TASK TO CARRY OUT: The answer must consist only of the lines from the line with "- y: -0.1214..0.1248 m" to the line with "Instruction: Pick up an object", both included, exactly as they stand below.

DATASET EXCERPT:
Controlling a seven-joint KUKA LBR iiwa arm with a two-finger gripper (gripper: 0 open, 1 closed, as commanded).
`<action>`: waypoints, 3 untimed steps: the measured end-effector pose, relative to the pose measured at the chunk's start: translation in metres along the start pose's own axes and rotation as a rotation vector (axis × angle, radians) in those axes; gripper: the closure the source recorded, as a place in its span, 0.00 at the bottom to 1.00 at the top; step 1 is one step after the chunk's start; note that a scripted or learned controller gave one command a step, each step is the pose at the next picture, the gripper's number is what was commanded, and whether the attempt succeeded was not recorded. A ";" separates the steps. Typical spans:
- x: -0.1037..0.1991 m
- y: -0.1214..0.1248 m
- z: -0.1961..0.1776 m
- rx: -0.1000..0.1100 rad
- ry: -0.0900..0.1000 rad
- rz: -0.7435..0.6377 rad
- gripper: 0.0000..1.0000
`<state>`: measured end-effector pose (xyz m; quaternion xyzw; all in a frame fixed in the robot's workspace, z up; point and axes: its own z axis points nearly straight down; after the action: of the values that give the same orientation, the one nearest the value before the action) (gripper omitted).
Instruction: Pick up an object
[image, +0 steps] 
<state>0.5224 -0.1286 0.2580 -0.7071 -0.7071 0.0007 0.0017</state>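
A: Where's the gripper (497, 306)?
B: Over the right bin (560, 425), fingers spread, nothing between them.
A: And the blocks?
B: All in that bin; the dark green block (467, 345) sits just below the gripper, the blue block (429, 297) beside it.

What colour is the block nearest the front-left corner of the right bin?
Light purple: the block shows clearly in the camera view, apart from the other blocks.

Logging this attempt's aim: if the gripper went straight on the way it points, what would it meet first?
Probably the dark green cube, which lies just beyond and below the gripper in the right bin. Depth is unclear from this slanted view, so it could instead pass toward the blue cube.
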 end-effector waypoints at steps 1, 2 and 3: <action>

ANSWER TO THIS PROBLEM:
- y: -0.1214..0.1248 m
- z: -0.1961..0.1776 m
- rx: -0.1000..0.1100 rad
- ry: -0.0900..0.1000 rad
- rz: -0.7435..0.6377 rad
- gripper: 0.0000..1.0000
`<state>`: measured end-effector pose (xyz m; quaternion xyzw; all in a frame fixed in the robot's workspace, z up; point and axes: its own z axis points nearly straight down; after the action: of the values that give the same orientation, the one nearest the value before the action) (gripper omitted).
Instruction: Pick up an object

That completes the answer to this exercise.